De ahí que una mujer lesbiana, que se inventa y reinventa constantemente, que pretende ser libre, y que supuestamente conoce y defiende el mundo de quienes inclusive cambian de sexo, me parece que pierde toda coherencia al criticar a una morena que quiere ser rubia. So what!, se le puede decir en el idioma de Barbie y de la Coca-Cola. Es una tremenda falta de respeto al otro el ocuparse de su apariencia, peor en una columna de un periódico serio.
Siempre he sospechado que hay sectores del feminismo que son profundamente pacatos; pensé que el personaje que nos ocupa, sabemos de quien hablamos, ¿verdad?, no lo era; ella se autoproclamó muchas veces puta, pero hacer escarnio de una persona a partir de ese apelativo, y luego cuestionar su vida íntima, la coloca en el extremo más triste de ese espectro.
El problema con la columna de marras es que pone en duda buena parte de la labor del colectivo feminista comandado por su autora. Nadie puede negar los aspectos positivos de algunas de sus acciones, pero de lo que sí podemos estar seguros es de que se trata de un espacio donde la irracionalidad manda.

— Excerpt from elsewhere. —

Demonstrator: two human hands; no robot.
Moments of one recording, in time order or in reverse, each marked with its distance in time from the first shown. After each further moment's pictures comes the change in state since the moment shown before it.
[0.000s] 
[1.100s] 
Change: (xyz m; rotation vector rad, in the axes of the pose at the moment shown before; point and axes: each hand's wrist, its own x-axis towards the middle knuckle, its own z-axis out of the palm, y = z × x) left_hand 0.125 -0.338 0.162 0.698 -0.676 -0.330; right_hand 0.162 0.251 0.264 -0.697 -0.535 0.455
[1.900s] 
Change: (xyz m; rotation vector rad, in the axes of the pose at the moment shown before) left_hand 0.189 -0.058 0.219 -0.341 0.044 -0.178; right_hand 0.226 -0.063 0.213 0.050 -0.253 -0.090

Lo que asusta es que ellas tienen poder y lo pueden usar también irracionalmente, ya lo han hecho.
Como de todo se puede aprender, este evento de opinión de estos aciagos días nos deja un par de lecciones: la primera es que no hay que tomar muy en serio a quienes presentan sus argumentos con demasiada estridencia; la segunda es que hay formas de machismo que pueden ser utilizadas hasta por quienes lo denuncian.
Así como hay personas que sin ser racistas tienen discursos racistas, hay personas que sin ser machistas tienen discursos machistas y eso, obviamente, hay que combatir.
Hay algo más y tiene que ver con la libertad de expresión: aunque éste es un bien mayor y no creo bajo ninguna circunstancia que deba haber una censura, dudo que una columna del estilo del que nos ocupamos merezca tener espacio en un periódico serio.